INSTRUCTIONS FOR THE TASK => Tally the lines in the data that follows that include the word "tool", and report nothing but the total.

Collected data entries
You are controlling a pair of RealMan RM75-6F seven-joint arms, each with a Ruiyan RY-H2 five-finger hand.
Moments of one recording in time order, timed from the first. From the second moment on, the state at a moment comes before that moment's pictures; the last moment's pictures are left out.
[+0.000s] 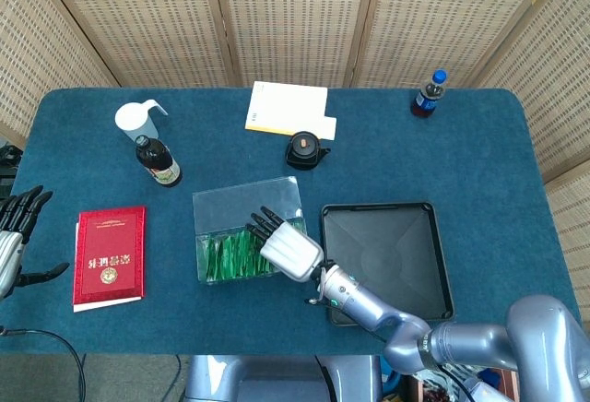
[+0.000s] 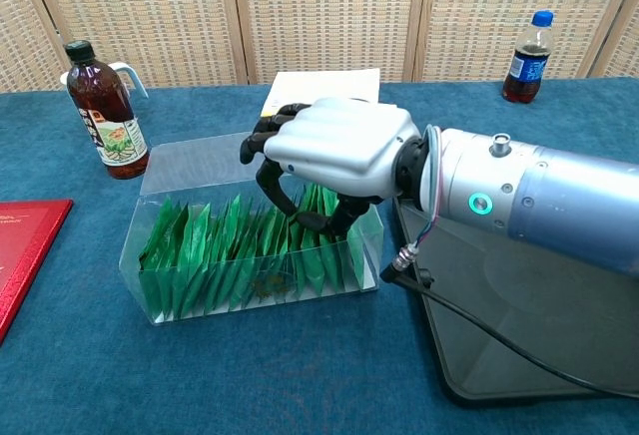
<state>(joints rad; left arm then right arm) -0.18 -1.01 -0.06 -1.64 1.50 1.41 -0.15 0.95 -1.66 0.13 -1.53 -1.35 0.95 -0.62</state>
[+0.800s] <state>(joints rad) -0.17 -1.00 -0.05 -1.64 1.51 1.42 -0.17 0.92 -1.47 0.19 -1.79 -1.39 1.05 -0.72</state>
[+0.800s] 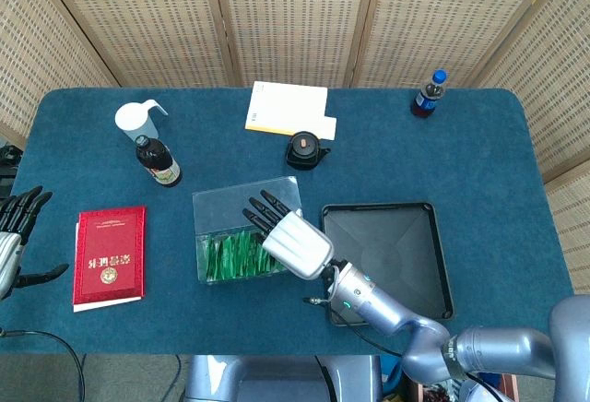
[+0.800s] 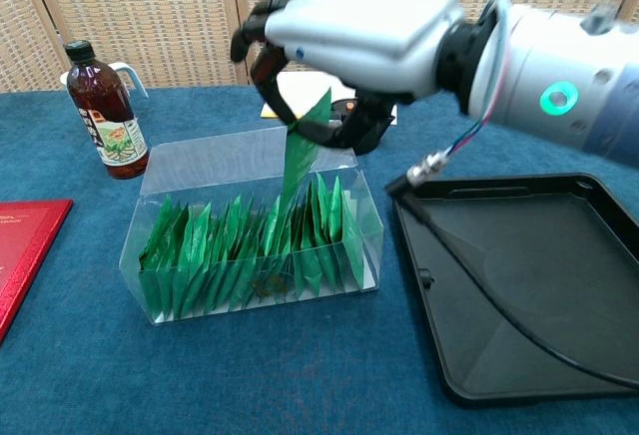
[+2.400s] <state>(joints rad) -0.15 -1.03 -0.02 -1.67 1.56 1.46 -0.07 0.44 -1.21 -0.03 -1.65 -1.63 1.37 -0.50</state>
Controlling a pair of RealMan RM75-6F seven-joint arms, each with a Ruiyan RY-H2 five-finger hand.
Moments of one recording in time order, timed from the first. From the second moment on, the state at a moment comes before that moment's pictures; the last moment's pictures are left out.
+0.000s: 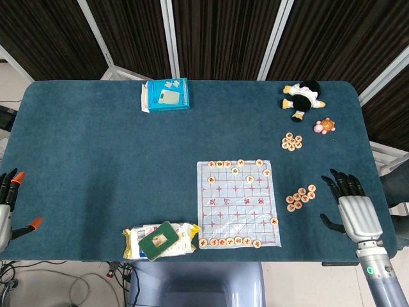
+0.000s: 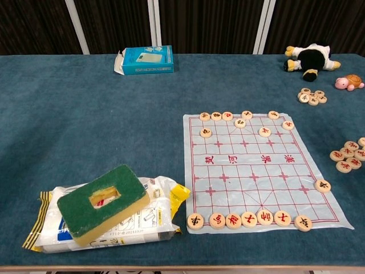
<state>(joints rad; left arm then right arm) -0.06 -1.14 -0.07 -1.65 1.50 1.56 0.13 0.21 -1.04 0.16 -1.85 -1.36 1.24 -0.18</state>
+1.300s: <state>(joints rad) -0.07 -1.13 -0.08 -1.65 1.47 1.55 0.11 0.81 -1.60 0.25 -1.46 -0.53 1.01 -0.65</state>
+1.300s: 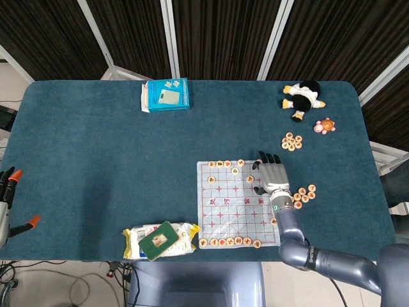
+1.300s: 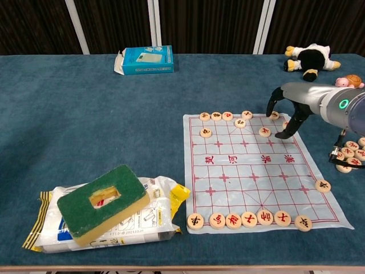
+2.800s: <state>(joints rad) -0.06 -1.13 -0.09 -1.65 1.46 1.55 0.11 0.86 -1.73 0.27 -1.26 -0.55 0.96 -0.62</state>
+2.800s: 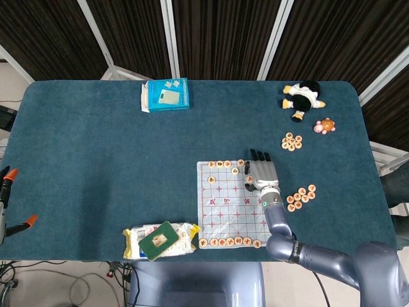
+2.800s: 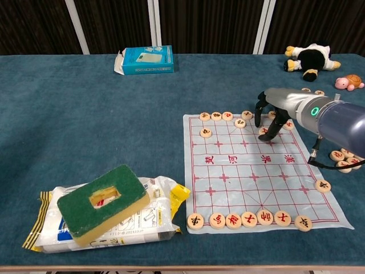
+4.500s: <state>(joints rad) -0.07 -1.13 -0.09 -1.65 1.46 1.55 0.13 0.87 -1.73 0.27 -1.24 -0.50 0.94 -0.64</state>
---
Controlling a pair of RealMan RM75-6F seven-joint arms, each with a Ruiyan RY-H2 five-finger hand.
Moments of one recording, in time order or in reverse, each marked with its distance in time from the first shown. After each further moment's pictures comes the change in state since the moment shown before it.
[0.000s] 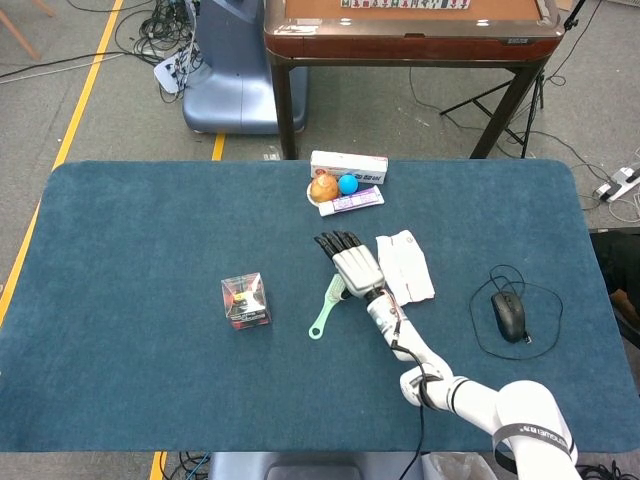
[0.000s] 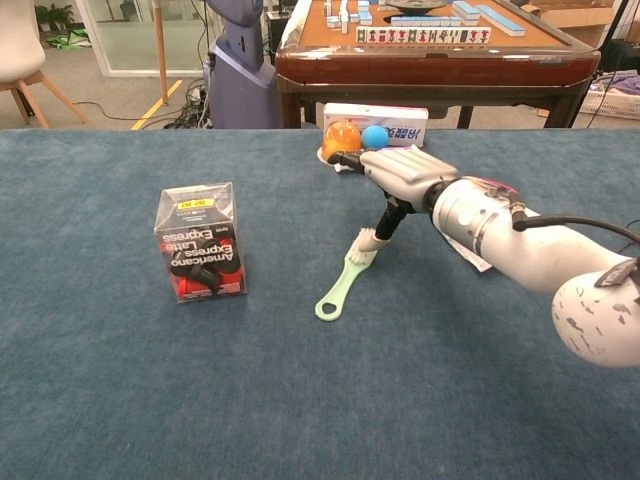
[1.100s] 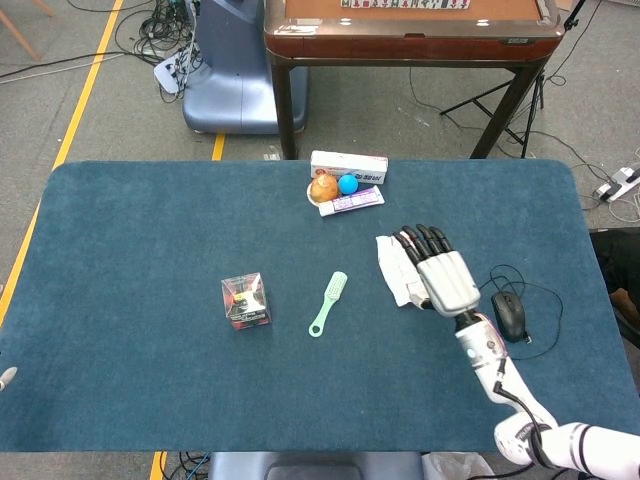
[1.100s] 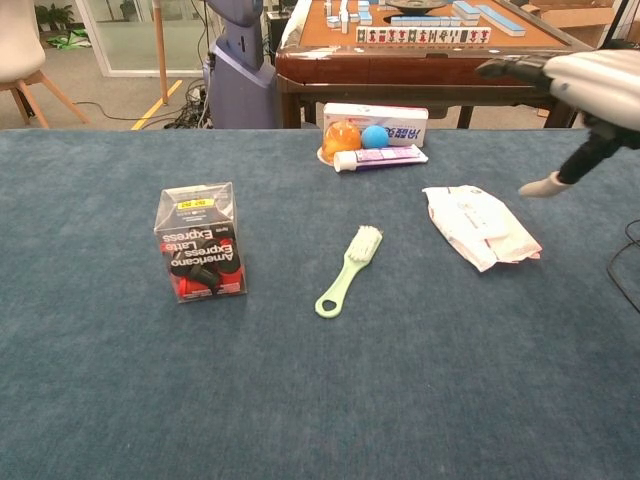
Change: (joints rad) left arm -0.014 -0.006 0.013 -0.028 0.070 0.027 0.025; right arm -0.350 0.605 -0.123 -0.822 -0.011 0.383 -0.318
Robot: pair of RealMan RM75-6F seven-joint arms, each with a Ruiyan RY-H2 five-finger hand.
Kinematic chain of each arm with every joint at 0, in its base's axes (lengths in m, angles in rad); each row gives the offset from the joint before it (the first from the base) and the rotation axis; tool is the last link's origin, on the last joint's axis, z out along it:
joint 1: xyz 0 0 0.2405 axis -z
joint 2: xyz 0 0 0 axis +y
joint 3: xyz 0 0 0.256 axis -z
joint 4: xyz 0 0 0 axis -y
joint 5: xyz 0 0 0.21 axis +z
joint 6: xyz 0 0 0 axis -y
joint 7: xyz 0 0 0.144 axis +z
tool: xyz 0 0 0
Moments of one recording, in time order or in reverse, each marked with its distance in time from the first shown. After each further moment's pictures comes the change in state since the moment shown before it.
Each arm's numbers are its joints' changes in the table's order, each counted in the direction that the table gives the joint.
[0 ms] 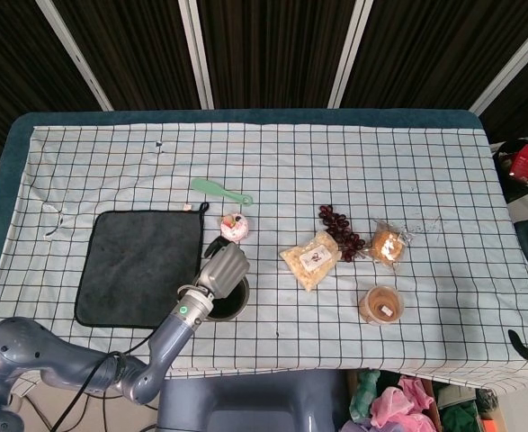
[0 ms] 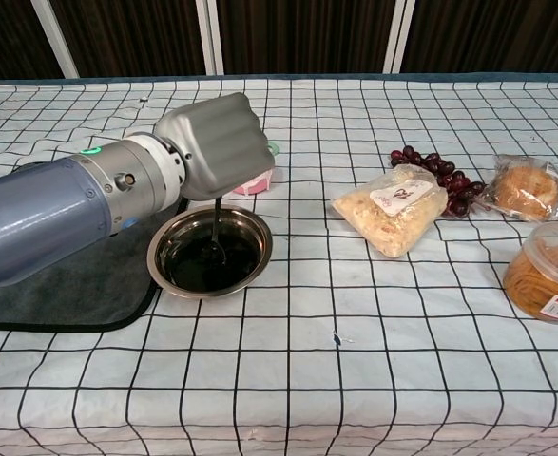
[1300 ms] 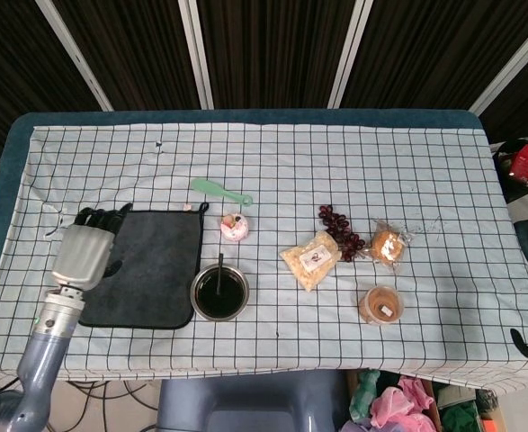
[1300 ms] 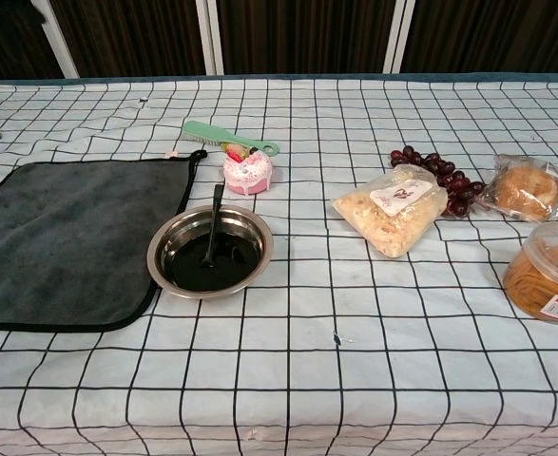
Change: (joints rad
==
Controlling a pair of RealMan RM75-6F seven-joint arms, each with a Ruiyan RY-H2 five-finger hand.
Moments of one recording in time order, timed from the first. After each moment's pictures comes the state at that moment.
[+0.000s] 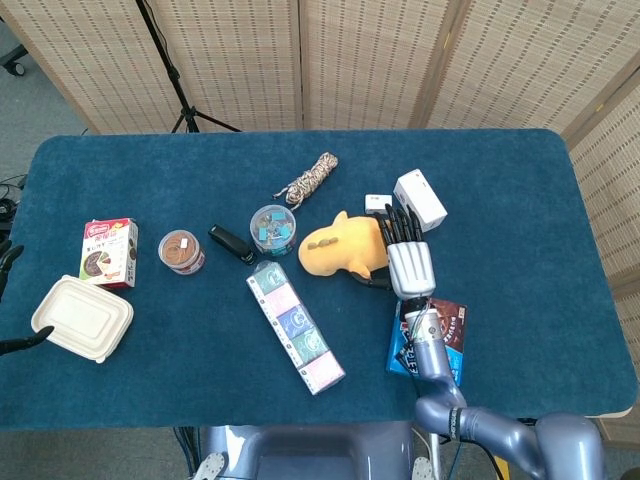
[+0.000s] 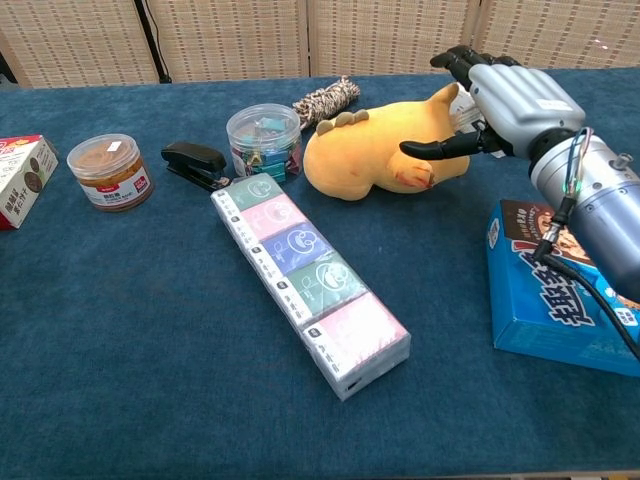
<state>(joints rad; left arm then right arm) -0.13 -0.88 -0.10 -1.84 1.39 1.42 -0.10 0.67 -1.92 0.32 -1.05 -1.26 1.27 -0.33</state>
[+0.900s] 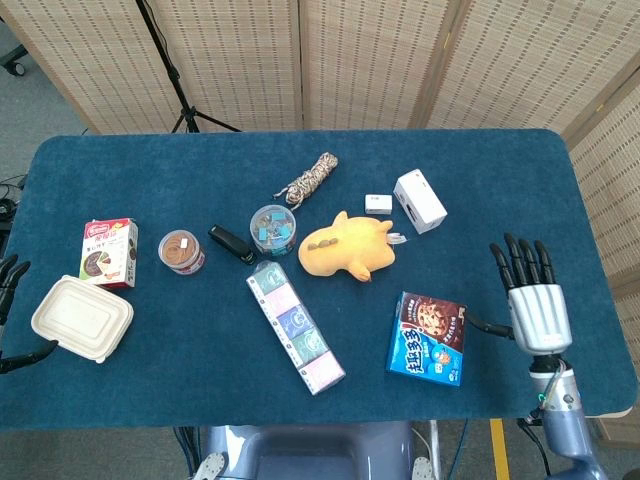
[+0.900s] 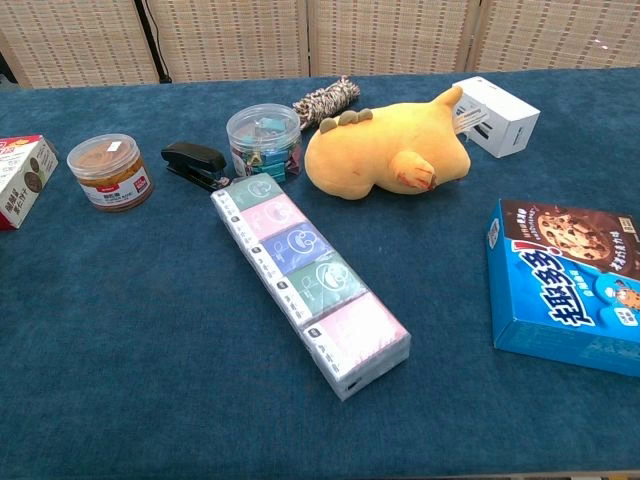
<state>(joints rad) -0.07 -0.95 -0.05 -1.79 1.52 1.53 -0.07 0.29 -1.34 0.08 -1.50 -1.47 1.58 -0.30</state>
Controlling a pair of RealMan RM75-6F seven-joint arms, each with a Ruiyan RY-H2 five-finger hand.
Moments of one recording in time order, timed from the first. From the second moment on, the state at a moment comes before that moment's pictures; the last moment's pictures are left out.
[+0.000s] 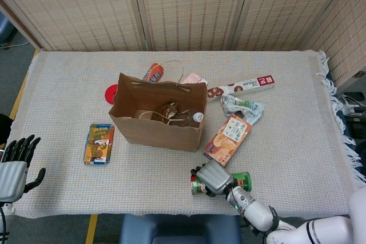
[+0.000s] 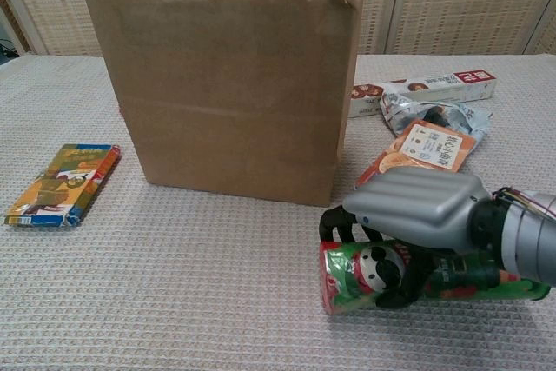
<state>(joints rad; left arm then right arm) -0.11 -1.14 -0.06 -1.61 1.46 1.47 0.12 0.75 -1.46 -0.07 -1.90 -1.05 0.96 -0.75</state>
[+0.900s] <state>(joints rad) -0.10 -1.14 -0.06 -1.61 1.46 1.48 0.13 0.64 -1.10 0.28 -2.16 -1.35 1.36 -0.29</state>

OUTPUT BELOW => 2